ANALAR! ÇOCUKLARINIZI OYLARINIZLA KORUYUN!

“Küçük hanımlar, küçük beyler!

Sizler hepiniz geleceğin bir gülü, yıldızı, geleceğin ışığısınız. Memleketi asıl ışığa boğacak sizsiniz. Kendinizin ne kadar önemli, değerli olduğunuzu düşünerek ona göre çalışınız. Sizlerden çok şeyler bekliyoruz; kızlar, çocuklar…” (19.10.1922 –Mustafa Kemal)

Gazeteci Timur Soykan’ın haberiyle İsmailağa Cemaati'ne bağlı Hiranur Vakfı’nın kurucusu olan Yusuf Ziya Gümüşel’in küçük kızı H.K.G.'nin 6 yaşında evlendirildiği ve cinsel istismara maruz bırakıldığını ortaya çıktı. Daha sonra yayınlanan fotoğraflarda bu çocuğa gelinlik giydirildiği görüldü. Halkta infiale neden olay sonrası bazı yandaş troller önce istismarı savunmaya geçti, istismar edilen kızın ifadeleri ortaya çıkınca! değil; iktidar kanadından da olayın vahametini dile getiren bazı açıklamalar yapılınca savunma yapmaktan vazgeçtiler. Utanmadan Timur Soykan’ın iftira attığını ve Soykan’ın yargılanması gerektiğini bile söylediler.

Gazeteciler Can Özçelik ve Cihan Arpacık da H.K.G.’nin geniş ifadesini yazdı…

“Babam 'kızım artık gelin olabilir' dedi”

“İki kişi şahidimizdi, elimde oyuncak vardı”

“Çok ağladım, çok canım yandı, sonrasını hatırlamıyorum...”

Yakalandım, darp ettiler, telefonumu aldılar

“Babam anneme dönerek ‘artık gelin olabilir' dedi. Annem o sırada ağlıyordu…”

“O zaman keşke 6 yaşında ilişkiye girmeseydik, kesin mutlu olurduk biz ya dimi.” (H.K.G.)
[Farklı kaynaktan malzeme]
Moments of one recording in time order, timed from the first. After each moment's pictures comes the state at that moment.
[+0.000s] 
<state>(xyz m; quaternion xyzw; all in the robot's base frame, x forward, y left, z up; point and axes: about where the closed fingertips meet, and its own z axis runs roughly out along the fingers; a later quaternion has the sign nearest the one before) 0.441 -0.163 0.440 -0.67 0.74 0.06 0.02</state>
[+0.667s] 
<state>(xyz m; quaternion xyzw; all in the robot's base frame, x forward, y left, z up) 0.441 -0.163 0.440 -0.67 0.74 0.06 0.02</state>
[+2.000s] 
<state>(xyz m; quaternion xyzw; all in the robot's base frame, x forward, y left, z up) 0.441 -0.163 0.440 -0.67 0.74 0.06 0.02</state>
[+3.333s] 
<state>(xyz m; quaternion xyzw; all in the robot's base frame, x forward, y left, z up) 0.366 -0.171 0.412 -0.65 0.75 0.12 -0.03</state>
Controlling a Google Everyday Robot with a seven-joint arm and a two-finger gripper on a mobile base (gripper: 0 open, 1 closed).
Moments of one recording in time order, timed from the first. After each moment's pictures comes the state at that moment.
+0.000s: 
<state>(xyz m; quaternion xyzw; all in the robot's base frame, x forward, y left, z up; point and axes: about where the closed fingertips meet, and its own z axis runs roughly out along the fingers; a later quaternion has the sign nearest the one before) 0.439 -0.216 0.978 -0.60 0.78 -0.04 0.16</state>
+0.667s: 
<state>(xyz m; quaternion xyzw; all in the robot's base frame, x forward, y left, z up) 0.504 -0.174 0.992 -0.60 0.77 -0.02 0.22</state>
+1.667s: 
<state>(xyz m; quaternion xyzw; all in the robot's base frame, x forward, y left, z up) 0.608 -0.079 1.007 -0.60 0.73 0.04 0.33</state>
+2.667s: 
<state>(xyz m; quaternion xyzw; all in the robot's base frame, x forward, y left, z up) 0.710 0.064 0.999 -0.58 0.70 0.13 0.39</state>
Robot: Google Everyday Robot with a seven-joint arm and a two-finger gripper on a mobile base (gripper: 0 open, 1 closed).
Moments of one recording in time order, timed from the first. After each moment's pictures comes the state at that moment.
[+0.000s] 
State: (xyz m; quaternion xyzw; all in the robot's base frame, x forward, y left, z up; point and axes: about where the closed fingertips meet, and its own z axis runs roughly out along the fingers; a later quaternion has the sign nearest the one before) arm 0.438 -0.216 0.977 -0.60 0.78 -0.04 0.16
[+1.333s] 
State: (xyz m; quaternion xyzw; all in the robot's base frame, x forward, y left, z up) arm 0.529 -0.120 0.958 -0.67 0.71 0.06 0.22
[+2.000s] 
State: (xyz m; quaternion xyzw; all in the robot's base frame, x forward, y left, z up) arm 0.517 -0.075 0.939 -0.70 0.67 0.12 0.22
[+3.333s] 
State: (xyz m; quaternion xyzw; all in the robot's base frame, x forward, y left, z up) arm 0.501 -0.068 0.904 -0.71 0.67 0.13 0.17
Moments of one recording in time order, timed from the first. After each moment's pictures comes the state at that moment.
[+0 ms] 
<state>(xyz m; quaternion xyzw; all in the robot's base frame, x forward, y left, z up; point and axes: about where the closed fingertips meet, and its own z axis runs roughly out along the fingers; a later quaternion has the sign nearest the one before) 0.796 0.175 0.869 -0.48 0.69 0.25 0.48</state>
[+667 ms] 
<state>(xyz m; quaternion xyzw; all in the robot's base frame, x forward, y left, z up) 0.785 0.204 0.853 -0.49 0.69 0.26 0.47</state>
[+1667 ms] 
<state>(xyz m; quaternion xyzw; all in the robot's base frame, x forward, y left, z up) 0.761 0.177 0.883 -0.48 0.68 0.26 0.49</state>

Küçük bir kızın istismar edilen bedeni ve parçalanan ruhunun üzerinden dahi rejim savunması yapmaya kalkan alçaklar ortaya saçıldı. Bu, bir ülkenin lağım patlamasıydı. İnsanların evladını emanet ettiği, İstanbul Cağaloğlu Anadolu Lisesi Müdürü Cafer Koçyiğit, 6 yaşındaki çocuğa istismar skandalı hakkındaki paylaşımında olayın ‘iftira’ olduğunu savundu ve ayet paylaştı.
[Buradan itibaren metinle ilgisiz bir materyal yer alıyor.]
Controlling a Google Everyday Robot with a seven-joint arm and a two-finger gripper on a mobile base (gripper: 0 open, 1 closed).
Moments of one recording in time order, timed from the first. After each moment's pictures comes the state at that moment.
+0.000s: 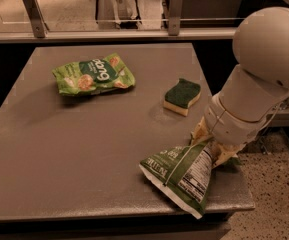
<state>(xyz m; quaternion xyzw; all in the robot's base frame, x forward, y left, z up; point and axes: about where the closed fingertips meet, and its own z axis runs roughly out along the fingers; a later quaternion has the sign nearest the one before) 0.394 -0.146 0.827 -0.85 0.51 0.05 0.09</state>
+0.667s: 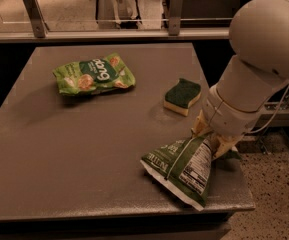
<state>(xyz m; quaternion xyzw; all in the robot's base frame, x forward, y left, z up) 0.405 -0.144 0.838 -0.86 0.51 0.04 0.09</state>
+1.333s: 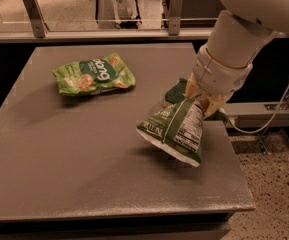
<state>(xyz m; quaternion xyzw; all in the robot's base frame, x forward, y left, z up) 0.468 -0.135 0.885 -0.87 0.49 0.00 0.10</state>
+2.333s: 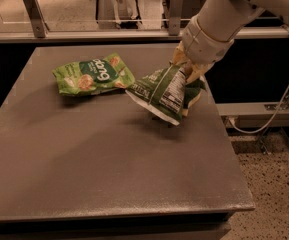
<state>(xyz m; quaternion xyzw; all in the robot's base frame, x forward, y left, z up) 0.565 -0.105 0.910 -0.86 0.47 -0.04 0.20</state>
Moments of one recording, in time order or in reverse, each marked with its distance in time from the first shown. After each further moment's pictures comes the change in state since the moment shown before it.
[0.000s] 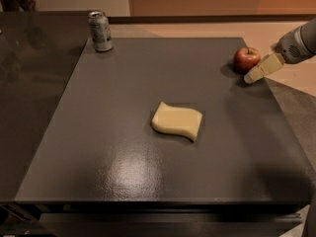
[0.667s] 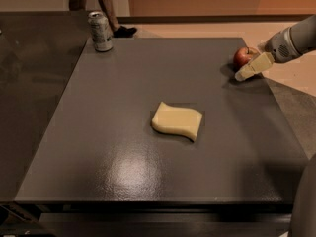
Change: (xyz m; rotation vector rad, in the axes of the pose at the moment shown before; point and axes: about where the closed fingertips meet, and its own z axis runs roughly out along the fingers) arm -0.021 0.005 0.026 -0.078 -0.079 -0.022
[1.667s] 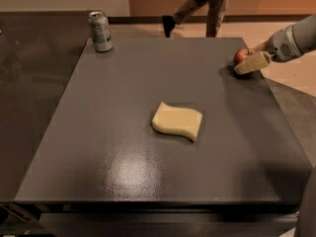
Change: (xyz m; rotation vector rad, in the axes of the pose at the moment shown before) arm -0.009 0.015 -0.007 -0.040 -0.032 -0.001
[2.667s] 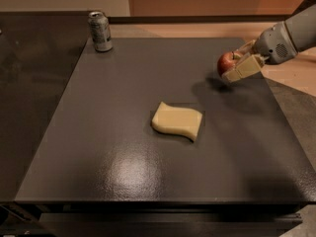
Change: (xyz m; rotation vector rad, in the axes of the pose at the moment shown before) arm -0.032 0.101 -0.010 -0.211 -0.022 -0.159
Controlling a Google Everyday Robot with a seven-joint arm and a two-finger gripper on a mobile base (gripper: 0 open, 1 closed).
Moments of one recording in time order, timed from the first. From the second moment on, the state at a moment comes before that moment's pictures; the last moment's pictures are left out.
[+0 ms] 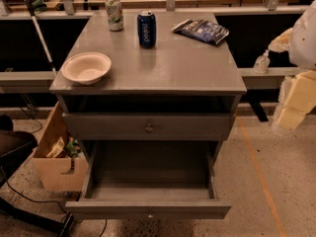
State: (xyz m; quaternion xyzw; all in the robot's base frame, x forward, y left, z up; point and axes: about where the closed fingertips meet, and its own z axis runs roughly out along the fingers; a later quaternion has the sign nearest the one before) arm 0.438 -0.217 0.977 -0.60 0.78 -0.03 0.16
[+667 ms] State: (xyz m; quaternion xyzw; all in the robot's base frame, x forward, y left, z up) arm 0.431 -0.216 0.933 -0.59 0.79 -0.02 0.17
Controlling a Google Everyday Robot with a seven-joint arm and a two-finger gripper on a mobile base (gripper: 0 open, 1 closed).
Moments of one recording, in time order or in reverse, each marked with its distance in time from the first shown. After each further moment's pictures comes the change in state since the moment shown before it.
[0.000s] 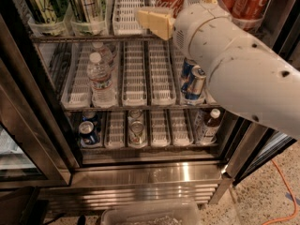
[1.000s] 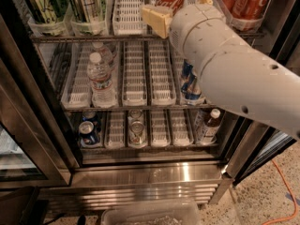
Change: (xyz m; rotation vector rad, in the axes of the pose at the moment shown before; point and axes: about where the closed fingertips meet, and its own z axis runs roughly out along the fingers) arm 0.005 -0.007 0.009 0.058 -0.008 -0.042
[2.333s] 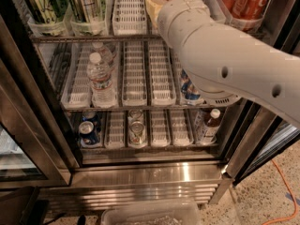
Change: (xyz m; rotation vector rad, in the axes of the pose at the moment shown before) arm 0.002 0.004 0.035 0.072 0.037 0.004
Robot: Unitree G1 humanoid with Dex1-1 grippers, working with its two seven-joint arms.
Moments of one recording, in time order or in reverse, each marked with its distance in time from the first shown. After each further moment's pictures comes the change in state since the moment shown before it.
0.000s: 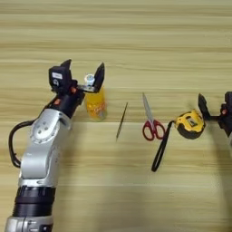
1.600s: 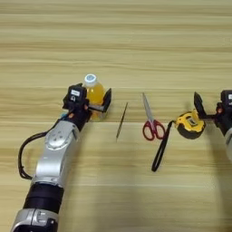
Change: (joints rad) left arm -0.038 -0.008 -0.029 0.347 0.108 -0.097 -0.017; right arm 0.000 0.022 0.017 -0.025 -0.004 0.001 -0.001
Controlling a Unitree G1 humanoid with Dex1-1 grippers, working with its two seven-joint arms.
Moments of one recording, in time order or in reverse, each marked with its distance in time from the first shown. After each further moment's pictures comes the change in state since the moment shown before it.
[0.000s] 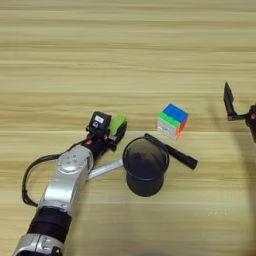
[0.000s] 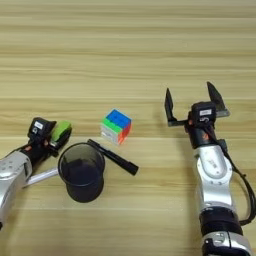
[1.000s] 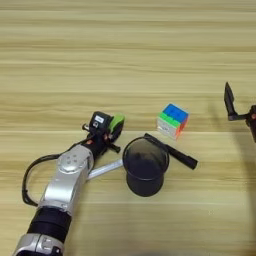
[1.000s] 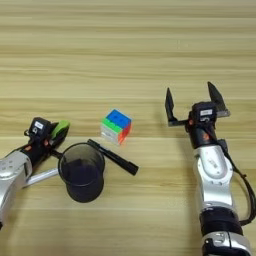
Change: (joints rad) left arm -0.001 0.001 -0.003 -0.001 0.002 0.004 -0.004; right arm 0.000 0.000 -0.003 0.000 0.004 0.000 0.002
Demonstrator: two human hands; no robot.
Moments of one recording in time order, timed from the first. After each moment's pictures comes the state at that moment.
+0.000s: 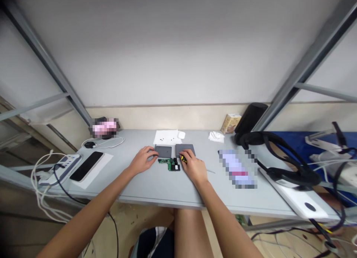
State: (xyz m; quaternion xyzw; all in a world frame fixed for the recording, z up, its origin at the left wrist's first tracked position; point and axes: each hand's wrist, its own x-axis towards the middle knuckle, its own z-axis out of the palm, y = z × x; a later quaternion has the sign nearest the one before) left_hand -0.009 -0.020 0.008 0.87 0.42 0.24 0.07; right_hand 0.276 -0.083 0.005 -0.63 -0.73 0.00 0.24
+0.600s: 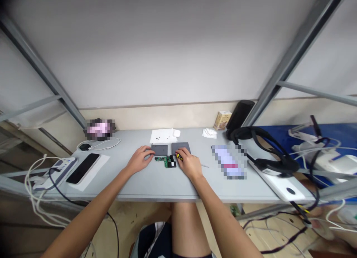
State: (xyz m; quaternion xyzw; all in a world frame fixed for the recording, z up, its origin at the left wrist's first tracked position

Yeni Akit ve Misvak isimli sözde yayınlar, çocuğun istismar edilmesi konusunda bir problem olmadığını; yaşananların birer komplo olduğunu öne sürdü. Bazı sosyal medya kullanıcıları da haklı olarak bu iki yayını tuvalet kağıdına benzetti. Oysa ben Papia, Solo, Selpak ve benzeri markaların avukatlarının yerinde olsam Misvak ve Yeni Akit'i tuvalet kağıdına benzetenlere hakaret davası açardım!

Gelelim asıl meseleye…

KONU ÖZEL DEĞİL GENEL GENEL!

Konuya olan tepki, bu duruma yol açan kişilere hakaretlerle sürdü. Oysa meselenin kişisel olmadığını; salt bireysel bir ‘sapıklıkla’ açıklanmayacağının farkında olmak gerekiyor. Nasıl mı?
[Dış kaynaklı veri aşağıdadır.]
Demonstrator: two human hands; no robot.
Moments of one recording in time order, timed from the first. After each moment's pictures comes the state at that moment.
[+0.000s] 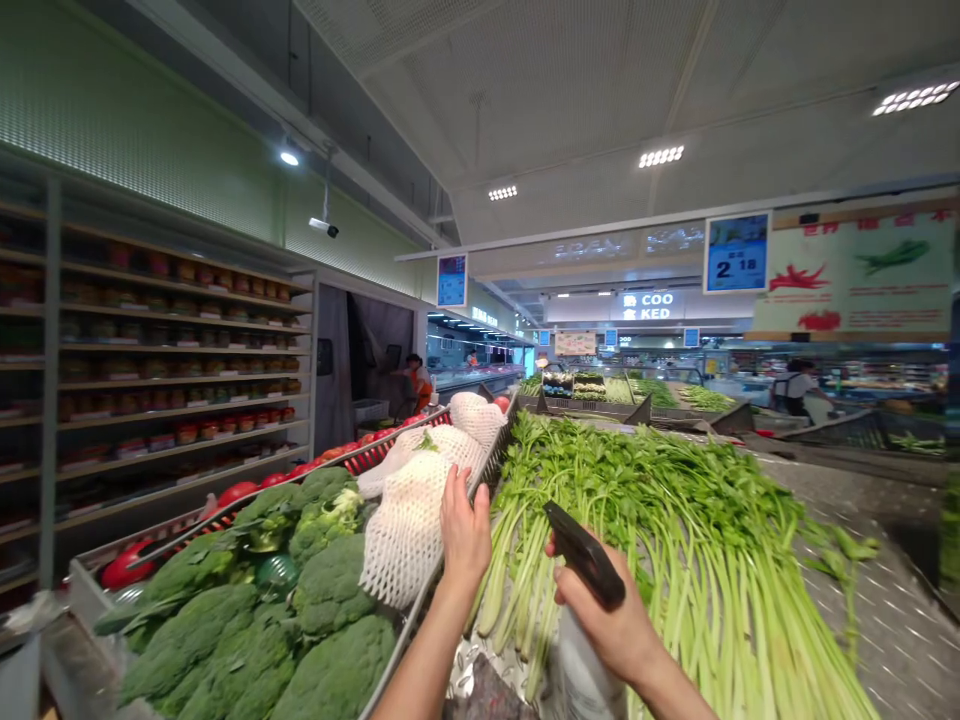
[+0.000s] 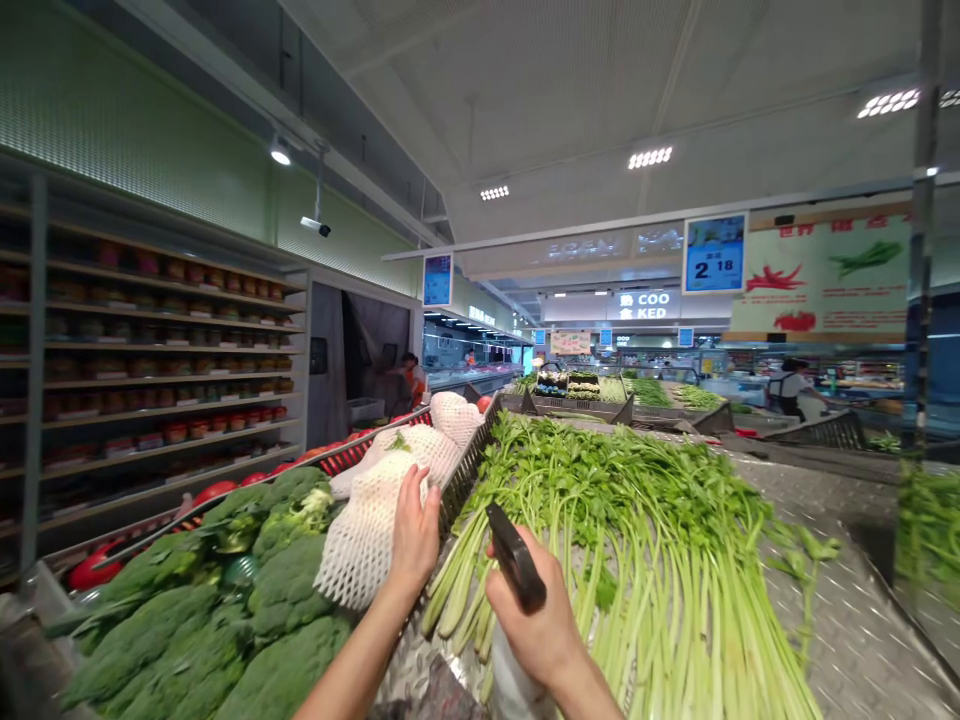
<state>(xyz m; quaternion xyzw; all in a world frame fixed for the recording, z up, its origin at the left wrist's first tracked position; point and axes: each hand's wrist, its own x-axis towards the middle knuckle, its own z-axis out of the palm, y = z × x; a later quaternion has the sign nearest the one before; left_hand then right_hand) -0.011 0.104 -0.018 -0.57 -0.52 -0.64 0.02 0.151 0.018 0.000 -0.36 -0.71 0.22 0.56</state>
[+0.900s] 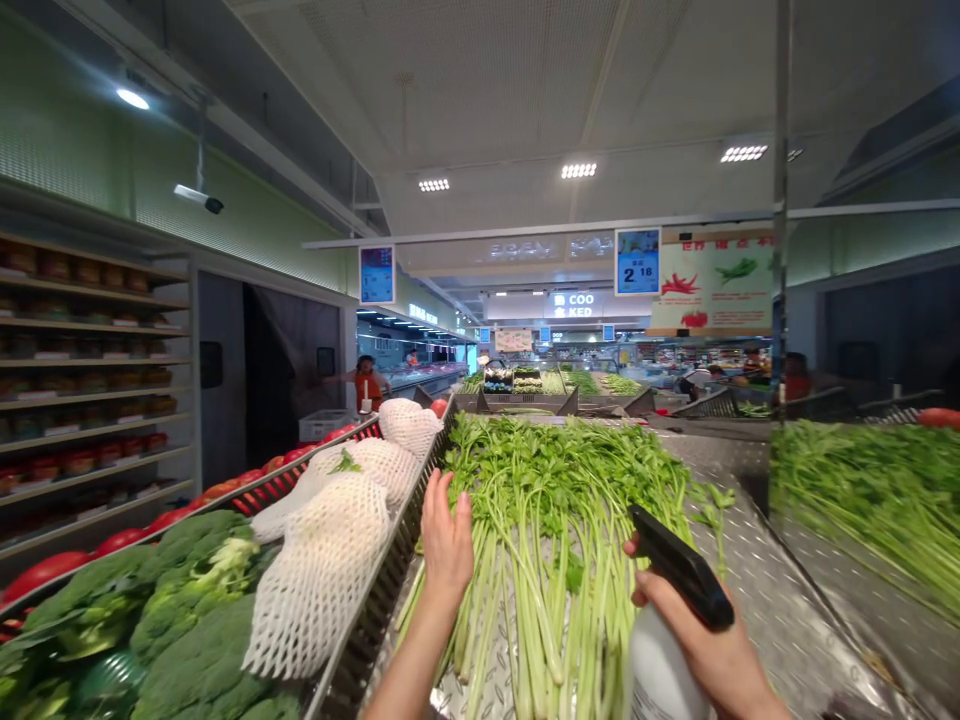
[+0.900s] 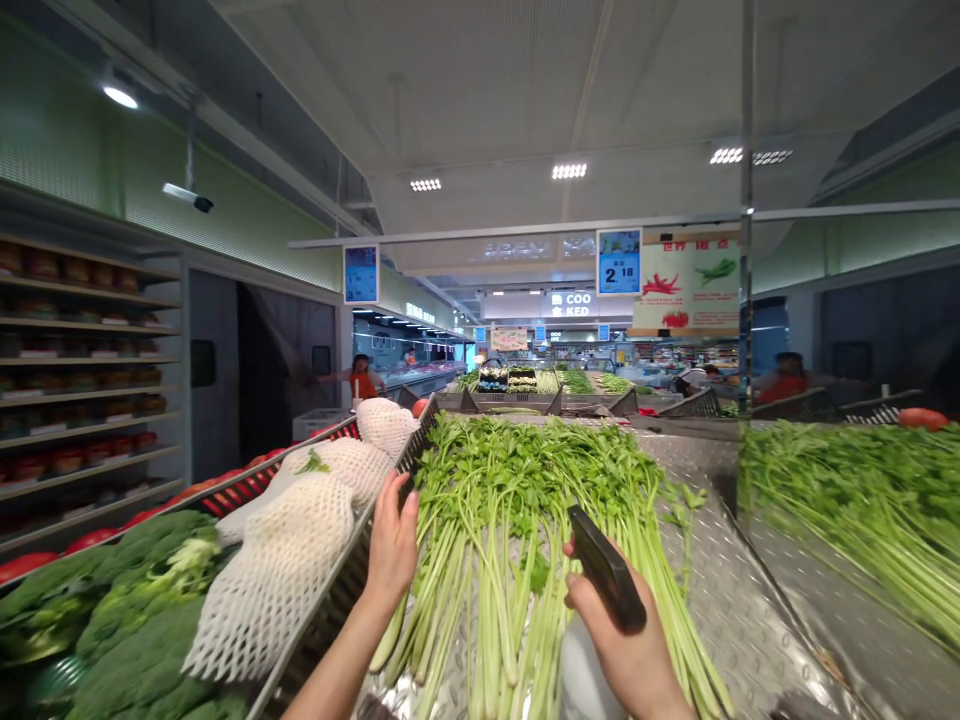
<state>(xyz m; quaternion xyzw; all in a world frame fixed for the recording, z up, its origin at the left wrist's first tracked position) 0.046 0.118 -0.009 -0.61 -0.46 -0.64 -0.05 0.251 -0.014 -0.005 -0.50 -0.51 0.14 0.69</state>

Çocuklar Anayasaya ve tarafı olduğumuz Çocuk Hakları Sözleşmesine göre mi; yoksa cemaat ve tarikatların eski uygulama ve ritüellerine göre mi yaşayacak? Bunun yanıtı verildiği anda konunun özel olmadığı, gayet de genel bir mesele olduğu daha berraklaşacaktır.

Anayasanın 2. Maddesi Türkiye’nin Laik bir ülke olduğunu söylerken 41. Maddesi “Devlet, her türlü istismara ve şiddete karşı çocukları koruyucu tedbirleri alır” demektedir.

İstanbul Sözleşmesinden bir gece kararnamesiyle çıkıldığında bu çok tartışılmış ve sözleşme salt kadınlara yönelik şiddete karşı hazırlanan bir içeriğe sahipmiş gibi algılanmıştır. Oysa sözleşme çocukları da korumakla ilgili bir kabulü de içeriyordu. İstanbul Sözleşmesi’nin 32., 36. ve 37’inci maddeleri çocukları korumak için düzenlenmişti. 37’inci maddede “Taraflar bir yetişkini veya çocuğu kasten evliliğe zorlamanın cezalandırılmasını temin etmek üzere gerekli yasal veya diğer tedbirleri alacaklardır” denilmektedir.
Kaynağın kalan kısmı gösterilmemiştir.